JIMMY SAVILE, Dave Lee Travis, Stuart Hall, Jimmy Tarbuck, and Jim Davidson used to entertain us. Now, they trouble us, each arrested or accused of sexual offences against minors or women. But should we just let them alone? As yet another ageing celebrity appears on our screen, one lawyer says that we should stop "fetishising victimhood". Is that what we are doing?

The barrister in question, Barbara Hewson, goes further. In the online magazine Spiked, she says that the age of consent should be 13, and we should stop the "persecution of old men" in what she calls a "prurient charade". She also believes that complainants should no longer receive anonymity; and that, after a certain length of time, prosecution should become impossible.

In response, the NSPCC describes her views as "outdated and simply ill-informed".

Ms Hewson says that "touching a 17-year-old's breast, kissing a 13-year-old, or putting one's hand up a 16-year-old's skirt" are not comparable to gang rapes and murders, and "anyone suggesting otherwise has lost touch with reality." The NSPCC warns against trivialising the impact of these offences for victims, which "all but denies they have in fact suffered abuse at all".

It can appear that it is the 1970s on trial more than any individual. "Things were different then," someone said to me. "You can't apply the same rules now." Go down this path, and the prosecution of "old men" can appear meaningless, because, yes, things have changed: the main difference is the hyper-vigilant culture we now live in.

"Inappropriate" behaviour towards children sets communal alarm bells ringing, while new protective fences abound. "Under no circumstances must a volunteer who has not obtained a CRB disclosure . . . be left unsupervised with children," the Department for Education guidelines state.

There is no guarantee that a CRB check will prevent abusers' working with children; the smartest will not appear on police records.
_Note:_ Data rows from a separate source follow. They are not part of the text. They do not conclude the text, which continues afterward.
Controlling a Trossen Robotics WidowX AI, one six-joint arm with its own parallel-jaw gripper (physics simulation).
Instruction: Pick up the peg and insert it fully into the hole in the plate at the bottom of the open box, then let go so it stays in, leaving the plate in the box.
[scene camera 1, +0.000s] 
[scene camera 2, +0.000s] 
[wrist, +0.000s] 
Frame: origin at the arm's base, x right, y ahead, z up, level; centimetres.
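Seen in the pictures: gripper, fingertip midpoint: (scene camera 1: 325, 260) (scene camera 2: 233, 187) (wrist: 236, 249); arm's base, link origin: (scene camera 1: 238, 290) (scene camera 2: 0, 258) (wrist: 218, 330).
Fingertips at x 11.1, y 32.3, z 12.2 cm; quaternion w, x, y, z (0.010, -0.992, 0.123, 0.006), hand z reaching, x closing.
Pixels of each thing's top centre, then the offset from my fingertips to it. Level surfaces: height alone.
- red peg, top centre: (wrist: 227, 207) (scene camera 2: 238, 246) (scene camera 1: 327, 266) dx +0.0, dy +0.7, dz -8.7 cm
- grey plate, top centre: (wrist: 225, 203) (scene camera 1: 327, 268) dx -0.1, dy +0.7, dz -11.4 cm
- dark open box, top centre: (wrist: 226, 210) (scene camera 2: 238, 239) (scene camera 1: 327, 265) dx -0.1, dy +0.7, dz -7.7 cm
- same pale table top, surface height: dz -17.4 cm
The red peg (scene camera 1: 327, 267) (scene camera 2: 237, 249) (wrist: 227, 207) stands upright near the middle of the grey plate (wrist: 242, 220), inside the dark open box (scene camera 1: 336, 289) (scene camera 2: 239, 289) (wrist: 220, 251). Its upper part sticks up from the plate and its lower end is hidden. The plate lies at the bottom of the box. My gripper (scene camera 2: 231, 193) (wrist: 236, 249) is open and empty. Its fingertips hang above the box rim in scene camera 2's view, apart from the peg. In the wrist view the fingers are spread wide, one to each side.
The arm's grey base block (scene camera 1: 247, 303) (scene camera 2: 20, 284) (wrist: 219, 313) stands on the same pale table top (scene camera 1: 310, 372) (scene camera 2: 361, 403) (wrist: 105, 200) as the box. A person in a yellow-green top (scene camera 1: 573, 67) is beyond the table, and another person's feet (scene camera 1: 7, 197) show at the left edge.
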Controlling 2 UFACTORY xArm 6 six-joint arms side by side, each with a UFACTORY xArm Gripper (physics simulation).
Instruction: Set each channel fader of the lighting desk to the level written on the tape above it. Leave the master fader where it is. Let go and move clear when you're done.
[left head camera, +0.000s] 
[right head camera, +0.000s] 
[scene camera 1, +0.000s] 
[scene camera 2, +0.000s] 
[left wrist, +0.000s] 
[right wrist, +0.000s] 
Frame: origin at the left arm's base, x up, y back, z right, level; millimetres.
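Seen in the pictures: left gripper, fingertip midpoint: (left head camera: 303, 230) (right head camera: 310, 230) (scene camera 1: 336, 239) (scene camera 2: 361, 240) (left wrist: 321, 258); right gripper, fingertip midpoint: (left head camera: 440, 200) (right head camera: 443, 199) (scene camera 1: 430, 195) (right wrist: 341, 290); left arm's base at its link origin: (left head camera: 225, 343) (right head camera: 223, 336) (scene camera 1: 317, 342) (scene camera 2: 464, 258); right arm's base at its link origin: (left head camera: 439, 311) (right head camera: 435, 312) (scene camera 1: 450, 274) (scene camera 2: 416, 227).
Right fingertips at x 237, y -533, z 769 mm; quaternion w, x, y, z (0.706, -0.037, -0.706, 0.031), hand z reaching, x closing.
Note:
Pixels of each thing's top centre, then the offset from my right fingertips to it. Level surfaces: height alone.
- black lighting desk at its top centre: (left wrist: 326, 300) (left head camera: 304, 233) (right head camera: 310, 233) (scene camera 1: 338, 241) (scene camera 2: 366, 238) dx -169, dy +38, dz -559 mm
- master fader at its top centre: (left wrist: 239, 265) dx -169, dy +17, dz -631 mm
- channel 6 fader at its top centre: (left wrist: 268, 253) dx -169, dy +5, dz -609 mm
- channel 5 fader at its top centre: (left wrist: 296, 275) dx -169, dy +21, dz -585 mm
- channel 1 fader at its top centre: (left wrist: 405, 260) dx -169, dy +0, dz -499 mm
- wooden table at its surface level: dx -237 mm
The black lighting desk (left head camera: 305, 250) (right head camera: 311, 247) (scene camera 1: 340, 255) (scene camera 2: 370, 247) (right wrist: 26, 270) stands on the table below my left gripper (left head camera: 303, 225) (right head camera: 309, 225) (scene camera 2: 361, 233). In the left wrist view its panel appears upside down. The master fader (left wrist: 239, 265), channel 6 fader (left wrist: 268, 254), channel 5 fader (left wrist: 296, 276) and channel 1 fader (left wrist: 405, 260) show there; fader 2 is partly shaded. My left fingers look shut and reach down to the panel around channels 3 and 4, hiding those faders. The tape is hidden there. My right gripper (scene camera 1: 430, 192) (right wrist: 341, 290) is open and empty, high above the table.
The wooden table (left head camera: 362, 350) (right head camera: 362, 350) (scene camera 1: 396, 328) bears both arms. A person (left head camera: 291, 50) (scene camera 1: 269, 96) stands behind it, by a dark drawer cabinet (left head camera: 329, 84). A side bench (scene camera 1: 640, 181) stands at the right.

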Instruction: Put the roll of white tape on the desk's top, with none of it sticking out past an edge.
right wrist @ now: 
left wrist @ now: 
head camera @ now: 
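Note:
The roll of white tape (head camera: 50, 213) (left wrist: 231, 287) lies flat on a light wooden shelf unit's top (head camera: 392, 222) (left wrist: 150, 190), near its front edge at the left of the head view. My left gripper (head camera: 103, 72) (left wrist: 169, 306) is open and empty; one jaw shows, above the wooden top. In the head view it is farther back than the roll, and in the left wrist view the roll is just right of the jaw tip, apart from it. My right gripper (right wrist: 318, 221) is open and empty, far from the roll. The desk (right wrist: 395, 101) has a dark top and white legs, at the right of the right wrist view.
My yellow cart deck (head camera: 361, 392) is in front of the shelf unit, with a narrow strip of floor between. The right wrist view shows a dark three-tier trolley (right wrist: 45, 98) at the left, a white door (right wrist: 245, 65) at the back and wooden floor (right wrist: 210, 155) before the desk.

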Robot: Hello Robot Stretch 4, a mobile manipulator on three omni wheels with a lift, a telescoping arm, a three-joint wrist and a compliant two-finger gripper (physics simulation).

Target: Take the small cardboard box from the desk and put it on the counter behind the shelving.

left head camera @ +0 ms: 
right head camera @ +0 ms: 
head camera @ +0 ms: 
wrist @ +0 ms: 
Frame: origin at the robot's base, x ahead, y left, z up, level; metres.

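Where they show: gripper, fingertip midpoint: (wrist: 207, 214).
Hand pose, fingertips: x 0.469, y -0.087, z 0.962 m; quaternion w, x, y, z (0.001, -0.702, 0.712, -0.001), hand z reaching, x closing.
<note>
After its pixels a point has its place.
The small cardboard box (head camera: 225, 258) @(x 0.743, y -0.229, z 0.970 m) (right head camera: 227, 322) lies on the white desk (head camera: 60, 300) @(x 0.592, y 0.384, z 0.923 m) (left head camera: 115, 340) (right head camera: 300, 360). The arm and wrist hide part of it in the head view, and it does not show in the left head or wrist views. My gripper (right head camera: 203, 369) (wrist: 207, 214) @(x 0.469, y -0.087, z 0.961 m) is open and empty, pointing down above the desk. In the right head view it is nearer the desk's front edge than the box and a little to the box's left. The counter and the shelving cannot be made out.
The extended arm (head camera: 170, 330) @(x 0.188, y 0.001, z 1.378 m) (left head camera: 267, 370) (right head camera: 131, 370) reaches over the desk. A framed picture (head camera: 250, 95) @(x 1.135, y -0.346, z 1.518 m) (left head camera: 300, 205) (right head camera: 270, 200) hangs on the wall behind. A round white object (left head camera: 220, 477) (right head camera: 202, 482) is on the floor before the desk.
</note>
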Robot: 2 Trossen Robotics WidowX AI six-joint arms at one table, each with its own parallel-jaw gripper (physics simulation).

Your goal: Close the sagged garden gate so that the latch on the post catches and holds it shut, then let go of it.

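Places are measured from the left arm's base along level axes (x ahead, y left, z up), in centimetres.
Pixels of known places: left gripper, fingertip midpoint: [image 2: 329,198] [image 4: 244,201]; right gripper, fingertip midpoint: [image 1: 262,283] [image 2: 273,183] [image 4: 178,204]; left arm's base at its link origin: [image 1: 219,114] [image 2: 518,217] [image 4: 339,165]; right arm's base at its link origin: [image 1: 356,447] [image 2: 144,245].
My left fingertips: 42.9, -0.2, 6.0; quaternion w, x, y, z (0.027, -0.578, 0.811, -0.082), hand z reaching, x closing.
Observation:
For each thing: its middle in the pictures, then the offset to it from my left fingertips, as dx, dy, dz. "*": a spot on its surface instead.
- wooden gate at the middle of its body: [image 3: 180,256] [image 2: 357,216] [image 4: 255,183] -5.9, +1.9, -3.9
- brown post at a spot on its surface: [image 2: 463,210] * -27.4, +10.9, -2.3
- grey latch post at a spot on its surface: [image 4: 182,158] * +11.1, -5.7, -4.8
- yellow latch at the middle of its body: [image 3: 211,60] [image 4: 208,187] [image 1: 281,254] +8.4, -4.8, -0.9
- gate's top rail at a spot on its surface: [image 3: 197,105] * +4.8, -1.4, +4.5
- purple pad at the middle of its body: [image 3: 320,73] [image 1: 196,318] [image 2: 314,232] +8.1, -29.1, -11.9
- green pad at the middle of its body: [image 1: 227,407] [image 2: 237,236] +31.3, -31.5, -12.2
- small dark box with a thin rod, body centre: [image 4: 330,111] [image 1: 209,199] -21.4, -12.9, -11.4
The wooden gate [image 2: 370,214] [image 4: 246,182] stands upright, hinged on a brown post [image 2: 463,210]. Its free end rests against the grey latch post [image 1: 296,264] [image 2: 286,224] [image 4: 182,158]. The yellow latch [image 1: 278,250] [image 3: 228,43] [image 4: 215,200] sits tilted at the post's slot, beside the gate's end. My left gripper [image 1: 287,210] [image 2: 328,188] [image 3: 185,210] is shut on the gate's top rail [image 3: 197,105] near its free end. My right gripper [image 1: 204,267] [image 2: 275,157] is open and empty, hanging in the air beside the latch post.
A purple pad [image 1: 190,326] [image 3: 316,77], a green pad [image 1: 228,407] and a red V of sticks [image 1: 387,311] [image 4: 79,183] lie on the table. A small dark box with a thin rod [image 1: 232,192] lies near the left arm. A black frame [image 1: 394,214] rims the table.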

But since the Children Act of 1989, a landmark in child protection, it is certainly different from the '70s.

There is a deep sense of loss in all of this, felt by many. As a former head teacher, Sue Palmer, says: "There's a sense of everyone keeping an eye on everyone else. People can become paranoid - they can be frightened of putting a plaster on a child's knee. On one hand, we're stopping occasional awful things from happening, but, on the other hand, it's breaking down human interaction when it comes to caring for children."

True. "Occasional awful things" do bring paranoia and legislative overreaction. But, we will not demonise children in our discomfort; neither will we turn away from the abuse of adult power, even if the suspects now have grey hair.